= Data items =
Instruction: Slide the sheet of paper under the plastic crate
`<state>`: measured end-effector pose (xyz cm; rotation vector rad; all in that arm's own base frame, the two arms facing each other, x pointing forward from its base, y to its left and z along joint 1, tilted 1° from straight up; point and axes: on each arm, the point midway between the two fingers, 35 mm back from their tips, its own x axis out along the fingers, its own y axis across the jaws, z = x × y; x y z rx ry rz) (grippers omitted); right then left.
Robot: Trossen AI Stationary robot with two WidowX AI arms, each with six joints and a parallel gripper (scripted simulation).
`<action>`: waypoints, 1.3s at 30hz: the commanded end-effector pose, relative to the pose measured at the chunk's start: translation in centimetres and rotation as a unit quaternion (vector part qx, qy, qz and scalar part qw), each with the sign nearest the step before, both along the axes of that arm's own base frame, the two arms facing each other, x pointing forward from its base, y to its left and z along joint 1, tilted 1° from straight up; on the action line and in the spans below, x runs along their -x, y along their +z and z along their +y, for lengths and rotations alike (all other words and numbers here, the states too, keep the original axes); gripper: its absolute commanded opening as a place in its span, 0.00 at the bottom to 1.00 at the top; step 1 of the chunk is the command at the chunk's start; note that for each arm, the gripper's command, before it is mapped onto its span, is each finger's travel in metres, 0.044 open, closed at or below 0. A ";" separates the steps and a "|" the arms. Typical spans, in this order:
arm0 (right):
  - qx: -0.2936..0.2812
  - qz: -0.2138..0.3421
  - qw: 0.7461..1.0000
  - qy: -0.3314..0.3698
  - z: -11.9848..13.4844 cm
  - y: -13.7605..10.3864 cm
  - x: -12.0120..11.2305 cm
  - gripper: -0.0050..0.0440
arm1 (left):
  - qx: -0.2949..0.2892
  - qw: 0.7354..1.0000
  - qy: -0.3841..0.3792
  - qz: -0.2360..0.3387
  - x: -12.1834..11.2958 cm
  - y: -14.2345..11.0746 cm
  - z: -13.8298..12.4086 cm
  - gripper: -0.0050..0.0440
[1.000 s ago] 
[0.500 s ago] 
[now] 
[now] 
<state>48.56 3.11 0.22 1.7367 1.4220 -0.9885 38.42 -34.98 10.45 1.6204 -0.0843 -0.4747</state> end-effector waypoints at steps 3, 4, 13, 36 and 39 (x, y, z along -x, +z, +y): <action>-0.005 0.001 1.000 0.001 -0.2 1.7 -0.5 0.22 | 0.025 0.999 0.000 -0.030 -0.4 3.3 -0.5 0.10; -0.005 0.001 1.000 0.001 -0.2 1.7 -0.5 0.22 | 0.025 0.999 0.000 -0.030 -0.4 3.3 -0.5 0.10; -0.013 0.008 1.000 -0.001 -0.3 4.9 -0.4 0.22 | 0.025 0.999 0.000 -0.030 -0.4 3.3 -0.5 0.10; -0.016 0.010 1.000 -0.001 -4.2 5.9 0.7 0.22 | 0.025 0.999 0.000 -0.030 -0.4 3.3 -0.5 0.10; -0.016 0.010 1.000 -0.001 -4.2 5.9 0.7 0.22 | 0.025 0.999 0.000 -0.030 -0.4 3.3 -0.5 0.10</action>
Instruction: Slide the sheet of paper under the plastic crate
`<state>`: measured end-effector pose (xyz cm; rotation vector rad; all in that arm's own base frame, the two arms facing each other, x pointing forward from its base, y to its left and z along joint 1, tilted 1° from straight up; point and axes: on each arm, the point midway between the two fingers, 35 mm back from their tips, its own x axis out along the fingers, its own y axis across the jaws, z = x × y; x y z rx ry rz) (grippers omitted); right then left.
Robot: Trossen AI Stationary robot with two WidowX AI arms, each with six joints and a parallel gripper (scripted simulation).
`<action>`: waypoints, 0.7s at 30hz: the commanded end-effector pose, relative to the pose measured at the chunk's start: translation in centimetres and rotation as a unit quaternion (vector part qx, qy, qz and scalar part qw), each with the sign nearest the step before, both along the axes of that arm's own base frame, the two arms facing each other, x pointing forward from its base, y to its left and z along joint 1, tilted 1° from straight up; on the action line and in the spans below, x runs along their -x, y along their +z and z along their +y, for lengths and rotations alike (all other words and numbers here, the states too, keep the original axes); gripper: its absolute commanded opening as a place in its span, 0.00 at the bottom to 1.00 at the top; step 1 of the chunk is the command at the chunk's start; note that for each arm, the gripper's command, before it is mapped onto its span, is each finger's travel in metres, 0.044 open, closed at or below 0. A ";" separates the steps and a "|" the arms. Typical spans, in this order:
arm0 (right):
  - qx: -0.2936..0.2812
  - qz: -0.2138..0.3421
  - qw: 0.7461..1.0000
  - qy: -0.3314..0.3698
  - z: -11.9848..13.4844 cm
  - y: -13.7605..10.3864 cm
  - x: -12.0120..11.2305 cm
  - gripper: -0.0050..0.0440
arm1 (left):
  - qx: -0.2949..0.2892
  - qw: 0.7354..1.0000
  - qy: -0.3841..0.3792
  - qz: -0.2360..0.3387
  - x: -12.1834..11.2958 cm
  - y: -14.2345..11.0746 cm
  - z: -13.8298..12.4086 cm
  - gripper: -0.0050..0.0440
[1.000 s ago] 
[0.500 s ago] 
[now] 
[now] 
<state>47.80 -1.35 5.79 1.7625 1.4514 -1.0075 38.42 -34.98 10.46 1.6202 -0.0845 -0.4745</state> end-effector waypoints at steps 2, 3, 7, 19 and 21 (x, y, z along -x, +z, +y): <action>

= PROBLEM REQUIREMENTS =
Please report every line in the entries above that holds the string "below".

= RESULT FOR THIS EXERCISE =
`<action>`: waypoints, 1.3s at 30hz: the commanded end-effector pose, relative to the pose measured at the chunk's start: translation in centimetres and rotation as a unit quaternion (vector part qx, qy, qz and scalar part qw), each with the sign nearest the step before, both along the axes of that arm's own base frame, the two arms facing each other, x pointing forward from its base, y to its left and z along joint 1, tilted 1° from straight up; on the action line and in the spans below, x runs along their -x, y along their +z and z along their +y, for lengths and rotations alike (all other words and numbers here, the states too, keep the original axes); gripper: its absolute commanded opening as a place in its span, 0.00 at the bottom to 1.00 at the top; step 1 of the chunk is the command at the chunk's start; note that for each arm, the gripper's command, before it is mapped onto its span, is each finger's travel in metres, 0.044 open, closed at or below 0. A ";" separates the steps and a "|" the arms. Typical spans, in this order:
`<action>`: waypoints, 0.7s at 30hz: the commanded end-effector pose, relative to the pose measured at the chunk's start: translation in centimetres and rotation as a unit quaternion (vector part qx, qy, qz and scalar part qw), each with the sign nearest the step before, both along the axes of that arm's own base frame, the two arms facing each other, x pointing forward from its base, y to its left and z along joint 1, tilted 1° from straight up; on the action line and in the spans below, x runs along their -x, y along their +z and z along their +y, for lengths and rotations alike (all other words and numbers here, the states too, keep the original axes); gripper: its absolute commanded opening as a place in its span, 0.00 at the bottom to 1.00 at the top; step 1 of the chunk is the command at the chunk's start; note that for each arm, the gripper's command, before it is mapped onto its span, is each finger's travel in metres, 0.044 open, closed at or below 0. A ";" separates the steps and a "|" the arms. Typical spans, in this order:

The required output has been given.